Об этом потолковали, пошутили и приступили к работе. Было холодно, сыро. Туман низко клубился над бухтой. Накрапывал мелкий дождь. Но ветра не было, и волнение в бухте улеглось. Видимо, шторм прошел стороной.
Теперь предстояло самое трудное: выгрузка орудийных стволов.
— Товарищи! — сказал капитан Пильчевский. Он тоже проел ночь на берегу. Глаза его устало щурились.— Товарищи
матросы!
— Смирно! — скомандовал во весь голос Синицын, хотя в этом не было нужды, и стал перед фронтом, вытянув руки по швам. Он был возбужден и не то что боялся за своих людей — как бы не сплоховали, а скорее злился на самого себя за вчерашнюю глупую историю. Ему уже попало от капитана и от врача. Доктор впрыснул ему раствор марганцевокислого калия, но вот — болтайся без дела с забинтованной рукой!
— Вольно! — сказал капитан Пильчевский своим низким, немного ворчливым голосом и вытер капли дождя с лица.— Разгрузку нужно закончить сегодня. Понятно?
— Ясно!
— На фронте и не то бывает!
— Как не понять! — послышались голоса.
— Это Загорщикову непонятно,— отозвался насмешник Майборода, имея в виду отпросившегося к врачу матроса.
— А ну, расходись, раздевайся, слушай мою команду! — опять на всю бухту закричал Синицын, так что даже капитан на него оглянулся.
Парусиновые форменки, штаны, тельняшки полетели в кусты. Поеживаясь под дождем, матросы в одних трусах вошли в воду и выстроились в две длинные шеренги под прямым углом к барже. Только их головы виднелись над водой.
Загрохотала лебедка. Стрела, подхватив цепями тяжелый стальной ствол орудия, медленно как бы напрягая силы, поднимала его над баржей. Пронзительно скрипели, натягиваясь и вращаясь в гнездах, толстые звенья цепей. Тело орудия неприметно для глаза перемещалось в воздухе. Вот, чуть накренясь казенной частью, ствол начал осторожно погружаться в воду.
— Стоп!
Казенная часть опустилась на дно. И тотчас десятки рук взялись за канаты, которые своими петлями накрепко обхватили орудийный ствол. По команде: «Раз! Взяли!» — матросы, на манер бурлаков, потащили тяжелый груз по дну к берегу. Орудия не видно было на поверхности, лишь вода бурлила и пенилась под канатами, обдавая брызгами людей.

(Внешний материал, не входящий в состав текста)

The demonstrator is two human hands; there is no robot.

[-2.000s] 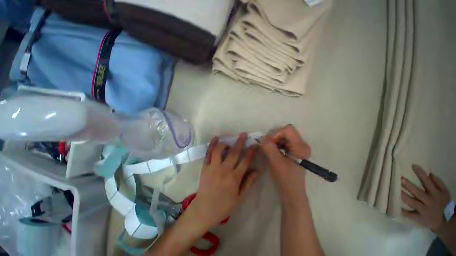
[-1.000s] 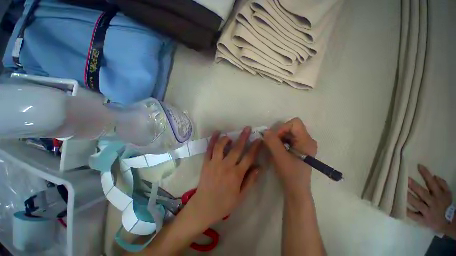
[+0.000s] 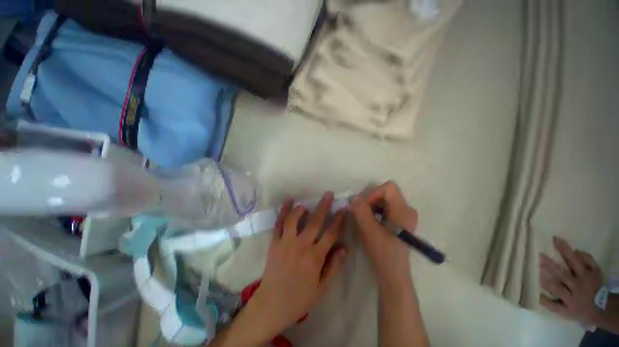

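Note:
My right hand (image 3: 388,234) holds a black marker pen (image 3: 422,247), its tip end at the far end of a white label strip (image 3: 259,222). My left hand (image 3: 302,251) lies flat with spread fingers on the strip, pressing it on the beige table (image 3: 448,298). The strip curls loosely to the left, showing pale blue-green backing. Red-handled scissors (image 3: 250,293) lie partly hidden under my left forearm. The writing at the pen tip is too blurred to read.
A spray bottle (image 3: 61,181) and white tool tray (image 3: 91,271) stand at left. Behind are a tied light-blue bundle (image 3: 180,101), a brown bundle (image 3: 224,51) and folded beige cloth (image 3: 366,74). At right, another person's hand (image 3: 573,281) rests beside a pleated beige panel (image 3: 533,169).
The view has shifted and blurred slightly. Both my hands stay on the strip, the pen still at its end. The other person's hand stays beside the pleated panel.

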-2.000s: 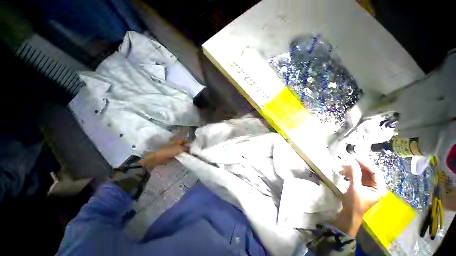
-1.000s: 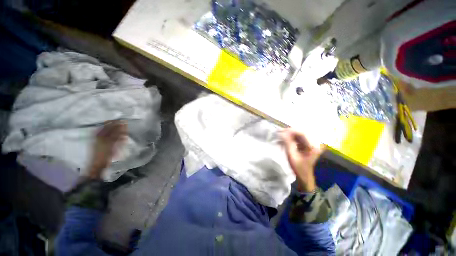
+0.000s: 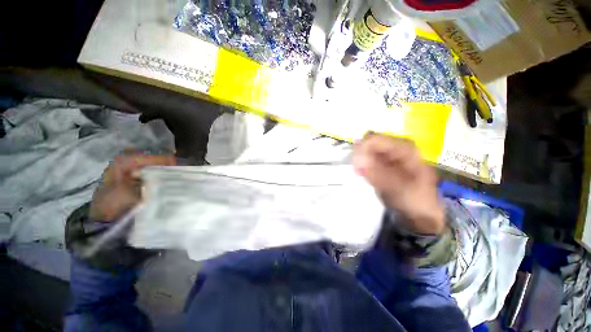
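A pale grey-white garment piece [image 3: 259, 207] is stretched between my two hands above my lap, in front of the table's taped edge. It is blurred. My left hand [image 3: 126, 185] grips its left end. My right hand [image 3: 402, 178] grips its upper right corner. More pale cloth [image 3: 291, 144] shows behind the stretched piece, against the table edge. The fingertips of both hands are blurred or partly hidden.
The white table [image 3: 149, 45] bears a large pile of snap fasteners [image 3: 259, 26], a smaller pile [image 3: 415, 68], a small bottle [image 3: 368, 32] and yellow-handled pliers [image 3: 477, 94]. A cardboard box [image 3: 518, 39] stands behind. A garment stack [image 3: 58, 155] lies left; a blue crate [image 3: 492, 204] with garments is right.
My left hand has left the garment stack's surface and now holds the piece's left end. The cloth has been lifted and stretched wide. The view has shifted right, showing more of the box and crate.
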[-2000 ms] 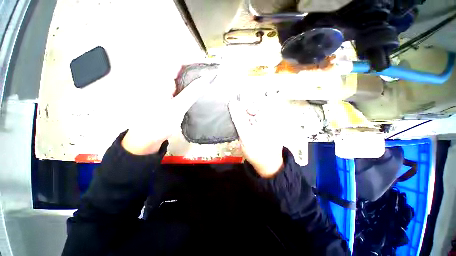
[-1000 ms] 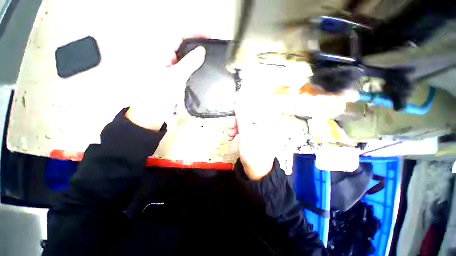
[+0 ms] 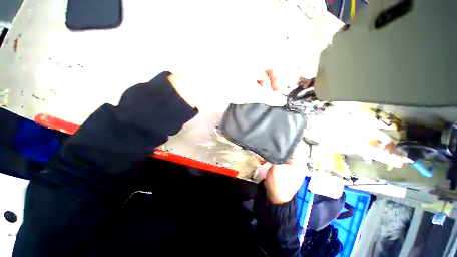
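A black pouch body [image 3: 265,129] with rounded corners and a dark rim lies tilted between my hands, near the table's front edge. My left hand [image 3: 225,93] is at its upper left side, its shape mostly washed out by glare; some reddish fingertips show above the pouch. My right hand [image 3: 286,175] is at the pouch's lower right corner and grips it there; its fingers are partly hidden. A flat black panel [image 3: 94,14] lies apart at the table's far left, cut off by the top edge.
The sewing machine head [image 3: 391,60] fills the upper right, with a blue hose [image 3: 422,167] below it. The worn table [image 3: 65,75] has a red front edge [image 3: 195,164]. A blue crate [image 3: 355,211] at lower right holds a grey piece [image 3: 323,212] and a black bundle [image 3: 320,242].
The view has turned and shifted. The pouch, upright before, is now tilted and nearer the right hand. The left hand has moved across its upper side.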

— Держи! Держи! — кричал Синицын, хотя все и так держали крепко.
Но он повторял свое: «Держи, держи!», вытягивая над водой забинтованную руку, и видно было по его молодому лицу, что он страдает из-за того, что не может принять участия в общем деле.
Хлюпая по воде, спотыкаясь, люди шли, подчиняясь единому ритму— шаг за шагом, шаг за шагом. Они вытащили орудийный ствол на берег и здесь по команде: «Стой!» — остановились.
Несколько минут матросы отдыхали, лежа на прибрежной гальке, закрыв глаза, разбросав обессилевшие руки. Но вот кто-то поднял голову, другой посмотрел на него и что-то сказал, третий откликнулся, четвертый толкнул соседа в бок — и уже громкий говор и смех пробежали по рядам.
— А наш Гаврюша спать приладился,— насмешливо показал Майборода на своего соседа.
— Как же, заснешь! — вздохнул Гаврюшин, дуя на саднящие ладони.
— Что, горячо? — не отставал Майборода.— Ты песочком потри…
Пошучивая и покуривая, лежали матросы под мелким, надоедливым дождем, который, словно досадуя на их здоровье и смех, продолжал моросить. Зато солнце было на стороне моряков. Первый горячий луч ударил и зажег грозным светом сталь орудия. Клубясь, расходился туман, и медленно, будто нехотя, стихал дождь. Последние радужно светящиеся капли упали на землю. Заголубело небо. И по команде: «Поднимайся!»— матросы опять пошли в воду.